◆ Brief ◆
All entries are to be reproduced exactly; the pictures are to be omitted.

[Records excerpted from a collection]
:::
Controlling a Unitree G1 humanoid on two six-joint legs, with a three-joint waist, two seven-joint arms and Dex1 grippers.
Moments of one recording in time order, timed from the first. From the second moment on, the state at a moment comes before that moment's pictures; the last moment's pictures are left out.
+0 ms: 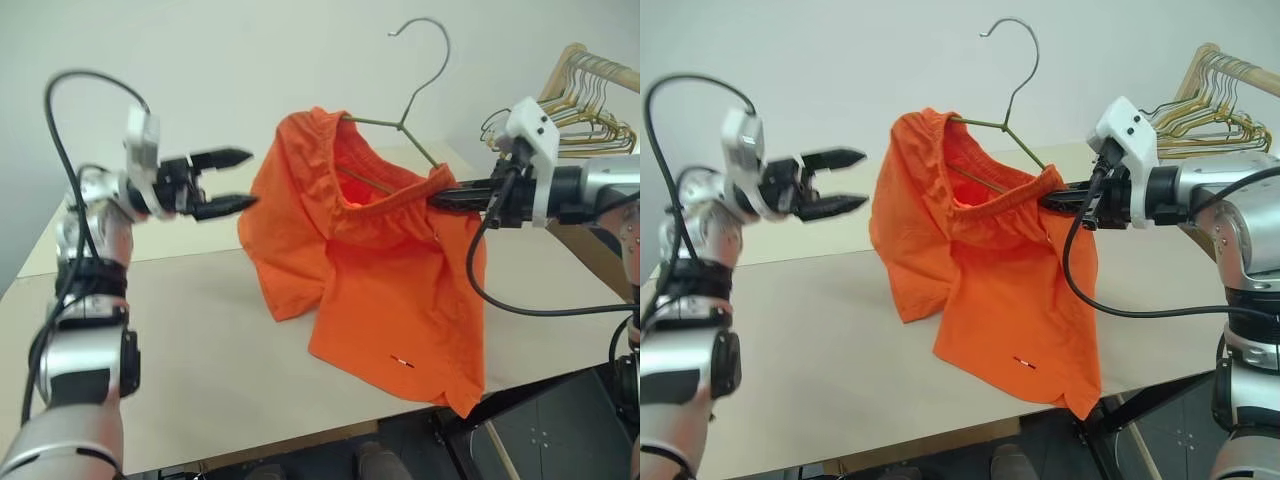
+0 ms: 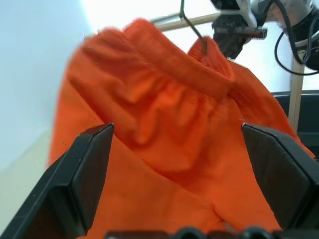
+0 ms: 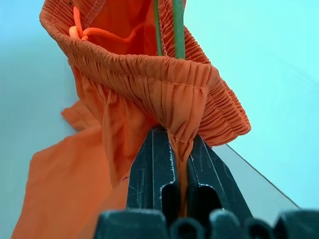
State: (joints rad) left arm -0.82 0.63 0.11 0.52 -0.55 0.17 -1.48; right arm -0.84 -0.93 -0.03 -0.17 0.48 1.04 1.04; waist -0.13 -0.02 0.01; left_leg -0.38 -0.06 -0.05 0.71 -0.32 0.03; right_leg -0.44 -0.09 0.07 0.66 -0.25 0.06
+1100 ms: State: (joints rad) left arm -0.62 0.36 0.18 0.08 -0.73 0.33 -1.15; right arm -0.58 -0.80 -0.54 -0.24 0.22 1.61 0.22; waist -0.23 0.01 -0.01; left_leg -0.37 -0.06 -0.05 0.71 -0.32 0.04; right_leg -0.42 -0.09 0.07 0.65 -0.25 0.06
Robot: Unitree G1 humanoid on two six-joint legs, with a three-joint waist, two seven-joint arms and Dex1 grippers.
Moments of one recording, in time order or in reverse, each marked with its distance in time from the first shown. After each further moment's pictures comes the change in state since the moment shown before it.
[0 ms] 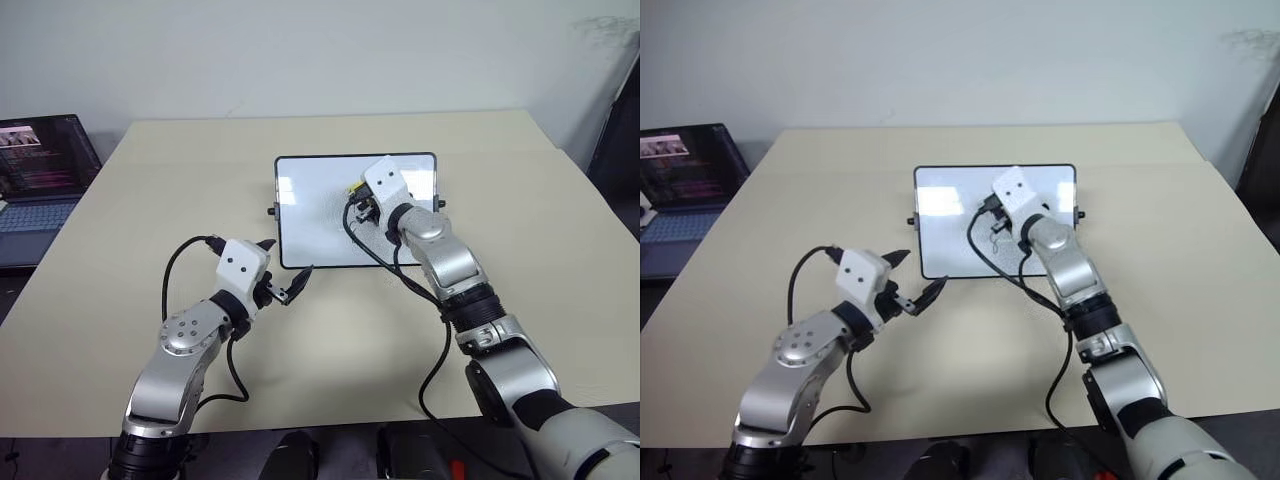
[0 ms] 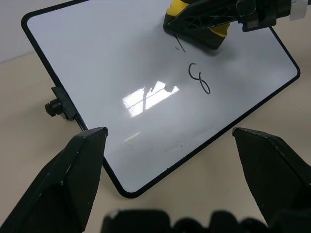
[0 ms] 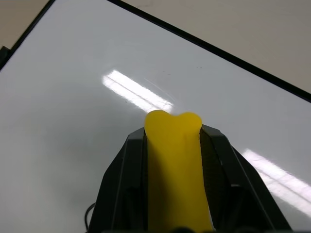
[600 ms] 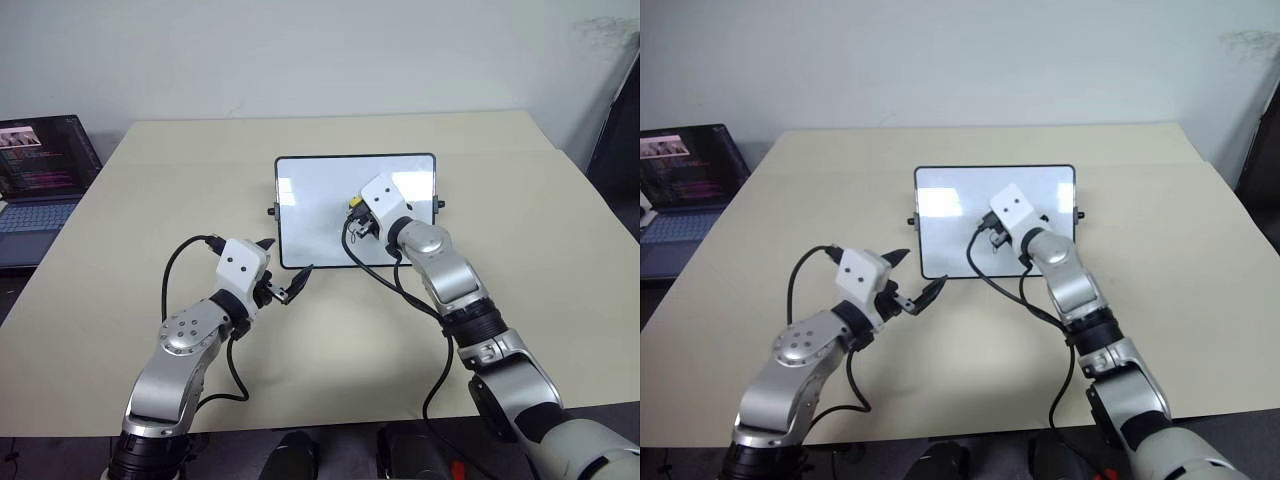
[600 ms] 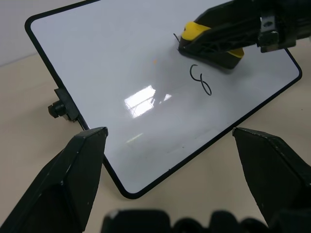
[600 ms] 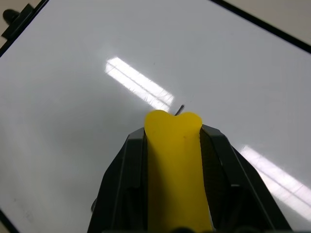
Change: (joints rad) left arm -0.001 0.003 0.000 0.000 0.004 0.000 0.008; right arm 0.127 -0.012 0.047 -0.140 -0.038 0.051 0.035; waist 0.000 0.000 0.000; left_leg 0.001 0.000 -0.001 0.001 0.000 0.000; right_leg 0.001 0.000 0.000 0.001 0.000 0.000
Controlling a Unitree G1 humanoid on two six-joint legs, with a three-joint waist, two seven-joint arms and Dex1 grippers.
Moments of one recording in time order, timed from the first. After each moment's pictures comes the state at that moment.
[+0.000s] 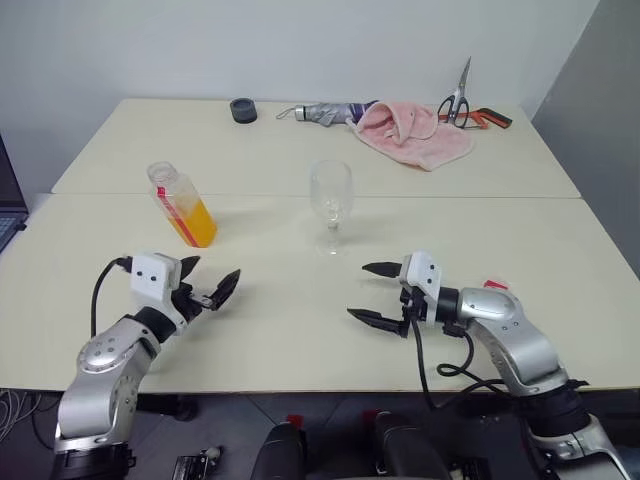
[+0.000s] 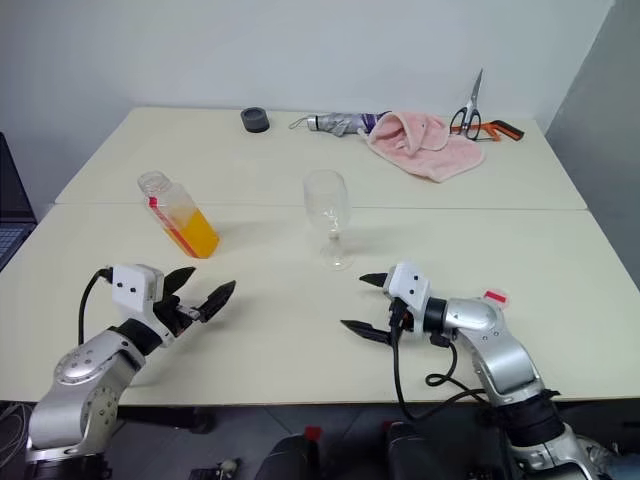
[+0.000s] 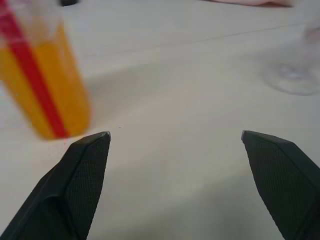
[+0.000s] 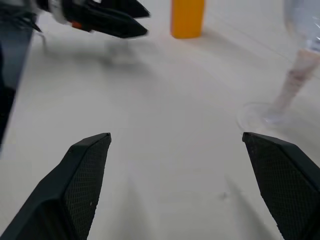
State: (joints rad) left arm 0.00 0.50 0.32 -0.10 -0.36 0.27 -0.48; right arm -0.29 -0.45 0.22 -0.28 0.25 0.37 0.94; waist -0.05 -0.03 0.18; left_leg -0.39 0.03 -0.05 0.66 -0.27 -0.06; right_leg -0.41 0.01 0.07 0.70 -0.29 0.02
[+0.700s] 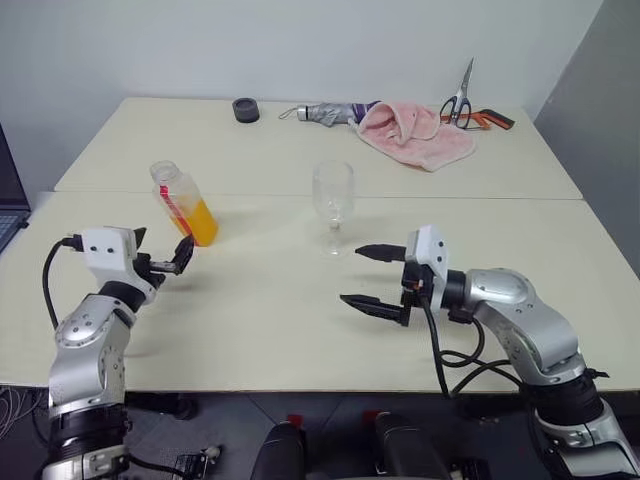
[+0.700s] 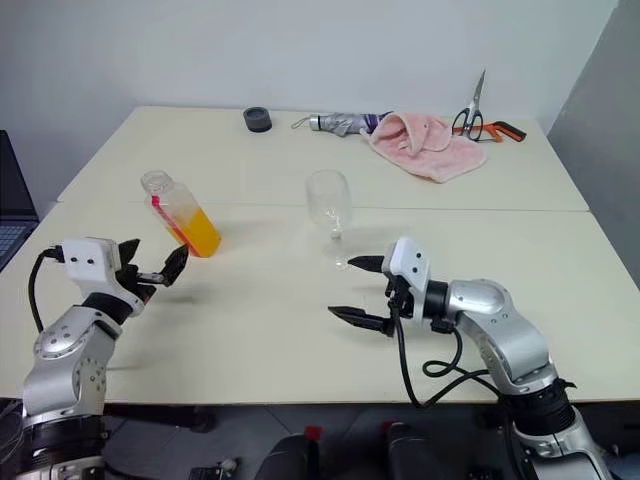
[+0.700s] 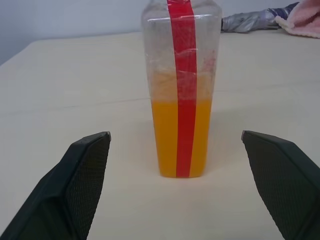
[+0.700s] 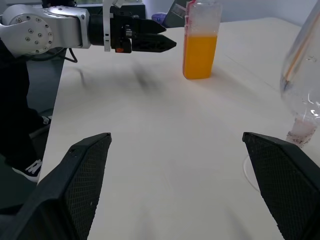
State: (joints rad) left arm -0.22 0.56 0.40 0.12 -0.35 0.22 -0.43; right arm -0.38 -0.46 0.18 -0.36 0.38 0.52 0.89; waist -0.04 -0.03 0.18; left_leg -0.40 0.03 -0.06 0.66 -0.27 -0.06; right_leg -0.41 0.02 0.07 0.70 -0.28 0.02
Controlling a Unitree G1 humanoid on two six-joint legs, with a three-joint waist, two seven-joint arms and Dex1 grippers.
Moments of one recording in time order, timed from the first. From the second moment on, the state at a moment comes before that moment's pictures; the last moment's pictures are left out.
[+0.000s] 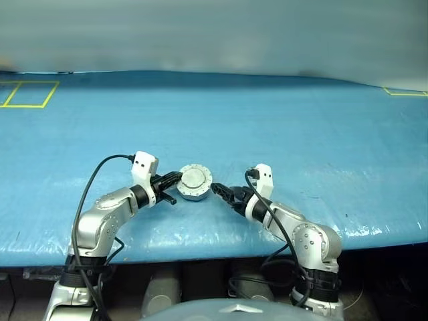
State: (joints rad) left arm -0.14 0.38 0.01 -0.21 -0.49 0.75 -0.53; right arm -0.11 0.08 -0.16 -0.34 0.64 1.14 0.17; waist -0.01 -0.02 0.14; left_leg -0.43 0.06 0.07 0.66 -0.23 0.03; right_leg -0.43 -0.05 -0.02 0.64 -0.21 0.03
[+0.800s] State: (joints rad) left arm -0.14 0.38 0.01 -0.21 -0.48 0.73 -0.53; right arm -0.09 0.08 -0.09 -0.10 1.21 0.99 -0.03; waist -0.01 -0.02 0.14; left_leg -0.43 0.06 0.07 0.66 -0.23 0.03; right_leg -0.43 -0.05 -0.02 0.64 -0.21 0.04
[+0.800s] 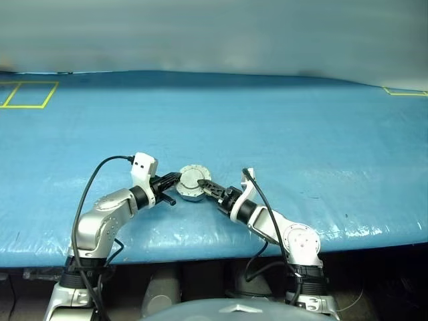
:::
◆ Response ◆
Controlling a Unitree G1 humanoid on two six-joint legs, with a three-joint waist, two seven-joint arms and Dex1 grippers.
Moments of one recording in time order, timed from the first. From the second moment on, the state at a moment comes before that moment's pictures; the last moment's pictures are left out.
+0 ms: 
+0 ms: 
+0 ms: 
State: (joints rad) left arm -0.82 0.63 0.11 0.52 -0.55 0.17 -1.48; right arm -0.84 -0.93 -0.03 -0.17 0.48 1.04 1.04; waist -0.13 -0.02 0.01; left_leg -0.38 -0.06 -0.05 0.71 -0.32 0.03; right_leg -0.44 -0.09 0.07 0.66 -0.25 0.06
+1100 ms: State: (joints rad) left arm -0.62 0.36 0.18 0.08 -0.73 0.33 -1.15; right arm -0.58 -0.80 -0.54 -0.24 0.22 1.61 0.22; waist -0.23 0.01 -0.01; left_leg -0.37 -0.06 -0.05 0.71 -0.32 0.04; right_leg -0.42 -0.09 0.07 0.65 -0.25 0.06
Robot: Unitree G1 humanoid on two six-joint legs, with a three-joint waist, two seven-joint arms and Dex1 grippers.
Moments of one recording, in time order or in reverse, each marked with its distance in time from the first shown. After each further moment's pictures comes the change in state since the moment shown before it.
[0 ms] 
[0 ms] 
[0 ms] 
[600 ms] 
[600 ms] 
[600 ms] 
Change: (joints rad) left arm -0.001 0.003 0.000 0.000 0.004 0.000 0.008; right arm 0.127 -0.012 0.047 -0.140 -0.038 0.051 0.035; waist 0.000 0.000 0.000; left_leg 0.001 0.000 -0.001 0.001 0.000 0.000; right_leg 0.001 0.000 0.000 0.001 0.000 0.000
Controlling a Unitree G1 humanoid on two six-joint legs, with a three-joint waist, two seven-joint arms and Dex1 grippers.
Moments of one recording in time order, timed from the first. After each moment's pictures comes the state at that moment.
[+0.000s] 
[+0.000s] 
[+0.000s] 
[+0.000s] 
State: (joints rad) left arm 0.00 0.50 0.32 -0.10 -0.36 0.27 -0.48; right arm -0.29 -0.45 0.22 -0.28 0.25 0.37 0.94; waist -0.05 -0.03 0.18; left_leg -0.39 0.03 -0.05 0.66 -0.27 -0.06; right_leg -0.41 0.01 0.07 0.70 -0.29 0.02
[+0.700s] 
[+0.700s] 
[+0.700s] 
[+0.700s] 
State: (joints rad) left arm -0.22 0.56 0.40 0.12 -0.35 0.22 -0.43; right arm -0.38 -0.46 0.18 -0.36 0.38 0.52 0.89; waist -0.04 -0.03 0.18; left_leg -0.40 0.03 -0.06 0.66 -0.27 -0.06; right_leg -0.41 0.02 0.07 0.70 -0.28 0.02
Controlling a Unitree G1 humanoid on two six-joint legs, with a three-joint waist, two seven-joint arms and Dex1 grippers.
Moments of one recording in time order, timed from the first. From the second moment on, the state at a moment comes before that moment's pictures; the last moment's pictures are left out.
[+0.000s] 
State: (joints rad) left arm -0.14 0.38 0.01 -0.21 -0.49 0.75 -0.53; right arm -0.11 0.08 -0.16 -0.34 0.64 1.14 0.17; waist -0.01 -0.02 0.14; left_leg -0.43 0.06 0.07 0.66 -0.23 0.03; right_leg -0.43 -0.05 -0.02 0.64 -0.21 0.03
[+0.800s] State: (joints rad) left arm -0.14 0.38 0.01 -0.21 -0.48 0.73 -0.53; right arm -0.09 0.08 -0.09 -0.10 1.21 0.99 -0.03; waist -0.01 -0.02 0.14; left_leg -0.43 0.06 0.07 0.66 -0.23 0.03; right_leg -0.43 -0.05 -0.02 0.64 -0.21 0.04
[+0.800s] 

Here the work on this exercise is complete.